What is the difference between high precision resistors and current sense resistors
Resistors are resistors. They only see the current thru them and the voltage across them.
However, specific models can be targeted to specific applications. What you show as a current sense resistor looks like it's designed to dissipate significant power. However, it would work for lots of purposes within its power and voltage limits.
Current sense resistors tend to:
- Be run with little voltage across them.
- Be fairly accurate, since being used for measurement.
- Drift little due to temperature.
- Have low values.
- Sometimes have 4 leads so that you can use a Kelvin connection. Two leads carry the current, then the voltage is measured across the two other leads. This keeps the voltage drop due to current in the leads off the measurement.

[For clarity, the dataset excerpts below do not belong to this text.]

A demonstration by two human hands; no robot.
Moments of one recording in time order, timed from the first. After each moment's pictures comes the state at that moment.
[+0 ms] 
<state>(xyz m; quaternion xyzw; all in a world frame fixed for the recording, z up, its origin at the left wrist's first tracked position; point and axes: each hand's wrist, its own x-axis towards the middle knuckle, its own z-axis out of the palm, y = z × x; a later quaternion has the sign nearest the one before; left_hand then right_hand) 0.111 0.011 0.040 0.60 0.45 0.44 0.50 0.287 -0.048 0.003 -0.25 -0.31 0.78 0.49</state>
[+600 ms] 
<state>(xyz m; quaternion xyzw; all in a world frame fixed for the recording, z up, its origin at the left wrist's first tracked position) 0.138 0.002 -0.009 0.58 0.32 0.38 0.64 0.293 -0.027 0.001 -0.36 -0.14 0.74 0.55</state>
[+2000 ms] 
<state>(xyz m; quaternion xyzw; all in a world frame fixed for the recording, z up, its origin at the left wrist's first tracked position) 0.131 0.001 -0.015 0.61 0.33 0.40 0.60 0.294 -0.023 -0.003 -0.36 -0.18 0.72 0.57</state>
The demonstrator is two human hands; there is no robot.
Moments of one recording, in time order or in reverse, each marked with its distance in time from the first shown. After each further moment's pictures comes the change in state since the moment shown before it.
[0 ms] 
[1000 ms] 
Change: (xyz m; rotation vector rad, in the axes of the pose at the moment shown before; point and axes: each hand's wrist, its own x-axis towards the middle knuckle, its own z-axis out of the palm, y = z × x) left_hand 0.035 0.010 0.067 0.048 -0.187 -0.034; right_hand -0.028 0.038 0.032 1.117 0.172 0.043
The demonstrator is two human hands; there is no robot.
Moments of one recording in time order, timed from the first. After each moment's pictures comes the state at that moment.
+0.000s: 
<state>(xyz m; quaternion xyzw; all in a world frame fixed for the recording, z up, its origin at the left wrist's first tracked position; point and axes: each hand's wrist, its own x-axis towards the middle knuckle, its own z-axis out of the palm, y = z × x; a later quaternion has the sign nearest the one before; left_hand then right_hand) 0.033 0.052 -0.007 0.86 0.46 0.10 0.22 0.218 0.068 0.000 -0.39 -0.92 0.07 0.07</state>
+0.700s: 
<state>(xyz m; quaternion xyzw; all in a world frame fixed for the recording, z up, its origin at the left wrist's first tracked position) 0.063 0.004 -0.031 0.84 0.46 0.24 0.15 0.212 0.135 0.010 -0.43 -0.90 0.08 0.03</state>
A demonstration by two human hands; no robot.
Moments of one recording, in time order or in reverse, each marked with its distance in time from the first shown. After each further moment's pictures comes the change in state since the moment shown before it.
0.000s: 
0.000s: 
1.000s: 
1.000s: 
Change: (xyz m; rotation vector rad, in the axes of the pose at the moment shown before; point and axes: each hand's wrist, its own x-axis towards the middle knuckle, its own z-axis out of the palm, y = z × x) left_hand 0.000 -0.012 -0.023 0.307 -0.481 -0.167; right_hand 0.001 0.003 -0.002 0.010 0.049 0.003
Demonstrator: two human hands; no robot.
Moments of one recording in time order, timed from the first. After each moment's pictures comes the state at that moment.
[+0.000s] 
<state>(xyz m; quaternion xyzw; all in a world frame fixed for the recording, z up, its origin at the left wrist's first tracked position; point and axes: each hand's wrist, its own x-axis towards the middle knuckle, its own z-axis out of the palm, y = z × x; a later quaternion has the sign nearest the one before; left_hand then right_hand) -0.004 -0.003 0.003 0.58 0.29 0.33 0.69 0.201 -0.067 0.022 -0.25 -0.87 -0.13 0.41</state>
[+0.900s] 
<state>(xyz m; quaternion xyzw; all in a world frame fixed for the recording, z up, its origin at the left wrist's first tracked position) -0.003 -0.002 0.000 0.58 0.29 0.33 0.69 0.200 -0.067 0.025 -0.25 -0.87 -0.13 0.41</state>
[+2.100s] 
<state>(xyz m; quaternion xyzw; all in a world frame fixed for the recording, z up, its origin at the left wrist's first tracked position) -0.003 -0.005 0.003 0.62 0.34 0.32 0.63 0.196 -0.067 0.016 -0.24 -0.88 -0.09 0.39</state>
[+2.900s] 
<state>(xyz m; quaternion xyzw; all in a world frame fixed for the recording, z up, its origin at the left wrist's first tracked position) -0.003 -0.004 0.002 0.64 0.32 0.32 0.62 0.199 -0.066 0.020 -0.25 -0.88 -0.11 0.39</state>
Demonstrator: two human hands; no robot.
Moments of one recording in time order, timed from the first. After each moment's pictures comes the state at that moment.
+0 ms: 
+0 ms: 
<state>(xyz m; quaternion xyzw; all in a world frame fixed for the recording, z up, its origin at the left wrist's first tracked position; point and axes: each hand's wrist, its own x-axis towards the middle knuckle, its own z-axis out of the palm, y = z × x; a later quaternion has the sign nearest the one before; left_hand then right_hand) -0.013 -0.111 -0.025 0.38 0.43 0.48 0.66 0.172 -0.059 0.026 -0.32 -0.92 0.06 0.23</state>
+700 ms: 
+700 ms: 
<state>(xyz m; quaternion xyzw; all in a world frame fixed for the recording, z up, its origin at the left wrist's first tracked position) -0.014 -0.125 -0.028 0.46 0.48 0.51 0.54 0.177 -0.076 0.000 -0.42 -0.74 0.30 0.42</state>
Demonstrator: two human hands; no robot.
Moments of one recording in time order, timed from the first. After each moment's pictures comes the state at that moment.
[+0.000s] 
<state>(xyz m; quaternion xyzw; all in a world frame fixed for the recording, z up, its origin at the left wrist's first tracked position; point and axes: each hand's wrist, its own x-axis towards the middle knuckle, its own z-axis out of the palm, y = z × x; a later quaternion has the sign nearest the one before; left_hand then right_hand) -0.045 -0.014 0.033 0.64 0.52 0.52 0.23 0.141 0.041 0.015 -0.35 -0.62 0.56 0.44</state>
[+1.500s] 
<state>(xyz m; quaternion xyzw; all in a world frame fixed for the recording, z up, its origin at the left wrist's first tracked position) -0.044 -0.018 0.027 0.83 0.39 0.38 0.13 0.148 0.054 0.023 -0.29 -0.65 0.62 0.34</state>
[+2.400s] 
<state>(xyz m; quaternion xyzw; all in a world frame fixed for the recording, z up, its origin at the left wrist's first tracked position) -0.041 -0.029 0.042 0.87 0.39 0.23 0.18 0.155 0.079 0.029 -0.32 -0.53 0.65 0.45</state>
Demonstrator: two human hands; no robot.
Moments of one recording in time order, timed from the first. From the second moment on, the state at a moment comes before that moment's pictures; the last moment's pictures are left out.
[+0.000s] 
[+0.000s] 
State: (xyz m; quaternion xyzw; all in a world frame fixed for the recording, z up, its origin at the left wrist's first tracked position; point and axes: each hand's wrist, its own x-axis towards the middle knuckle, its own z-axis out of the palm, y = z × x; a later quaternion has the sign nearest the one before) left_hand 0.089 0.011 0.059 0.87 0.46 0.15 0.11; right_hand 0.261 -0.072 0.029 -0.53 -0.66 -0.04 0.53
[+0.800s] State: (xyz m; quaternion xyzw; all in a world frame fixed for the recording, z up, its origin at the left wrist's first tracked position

There is no absolute difference between the two.
Current sense resistors are generally low-value, high-power resistors. They are intended to develop a small voltage for a given current, so they are low in value. When used in power supplies they may well carry significant current and dissipate significant power, so they tend to be high-power units. For many applications they are not used to measure current with high precision, but this is not guaranteed.
Precision resistors are simply resistors which have stable, well-defined resistance. The existence of non-zero temperature coefficients means that, for a similar size a very high precision resistor will be limited to lower power than a non-precision resistor, although this does not apply for precisions of 1 % or less.
Your picture of a current sense resistor shows a unit which (if you look at it closely) has 1 % precision. The other picture shows resistors with 5% precision (the gold band at left), so they are lower-precision than the current-sense resistor which you show.
In your case, you need to measure 30 mA. What voltage are you willing to drop across the resistor at this current? Let's assume that you want 0.1 volts. Then the resistor should have a value of $$R = \frac{V}{i} = \frac{0.1}{0.03} = 3.33 \text{ ohns} $$ and at maximum power it will dissipate $$P = i^2 R = (.03)^2 \times 3.33 = 3\text{ mW} $$
As a result, if 0.1 volts is acceptable, you can use a standard 1/10 watt, 1% resistor.